American steeplechase runner

Charles Nicholas "Deacon" Jones (August 31, 1934 – September 7, 2007) was an American steeplechase runner. He competed at the 1956 and 1960 Olympics and finished in ninth and seventh place, respectively. He was a three-time AAU champion (1957–58 and 1961) and won a silver medal at the 1959 Pan American Games.

==Running career==
===Youth===

"I was definitely a rarity in those days...I was a black athlete from Nebraska who was a distance runner. People kind of did a double-take when they saw me out there."
— Deacon Jones in 2005.

At the age of 13, Jones won a mile race at an intramural track meet in Boys Town, Nebraska, in a time of 4:35. He ran the race in street shoes, and was especially motivated by ice cream as a reward for the top race finishers. He went on to post a time of 4:17.6 in the mile in 1954 as a high school student, a national high school record at the time.
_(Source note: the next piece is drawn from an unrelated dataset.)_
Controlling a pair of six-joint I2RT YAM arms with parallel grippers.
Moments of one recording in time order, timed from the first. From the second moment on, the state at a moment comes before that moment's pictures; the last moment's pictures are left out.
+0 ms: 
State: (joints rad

In addition to track, he played as a halfback for the Boys Town High School football team, as a guard on their basketball team, and played right field on the baseball team. The basketball team he played on made it to Nebraska's state high school championships, and was an all-state performer in football. His coach, George Pfeifer, said that Jones was "the best all-around athlete I ever saw."

He turned 19 years old on August 31 his senior year of high school, losing eligibility to run races in his last year of high school. He ran for a year in addition to working as an umpire at baseball games, and played both baseball and basketball with Bob Gibson.

"If not for Boys Town, I probably would have met the fate of a lot of kids I grew up with in St. Paul...A lot of those kids fell on bad times. A lot of them went to prison. I am very thankful for my time at Boys Town. That place saved my life." -Jones in 2005.

===Collegiate===
Jones was recruited by University of Iowa. He went on to win the men's 6.4 kilometer race at the 1955 NCAA Cross Country Championships in 19:57.4. It was the first time a sophomore ever won the championship. By the time he graduated from Iowa, he set the school record in the 3000 meter steeplechase at 8:47.4.

===Post-collegiate===
Jones was the only American to qualify for the final heat in the men's 3000-meter steeplechase at the 1956 Summer Olympics. He finished in ninth overall.

He was the men's runner-up in the 3000 meter steeplechase at the 1959 Pan American Games. It was during this competition where Jones met Cassius Clay before he changed his name to Muhammad Ali. Having been a barber in his childhood, Jones gave many people haircuts. Clay walked into his dorm and asked for a haircut. After Jones cut his hair, Clay wasn't satisfied and talked trash. And so Jones replied to him, "If you want a better haircut, you have to come in here with better hair."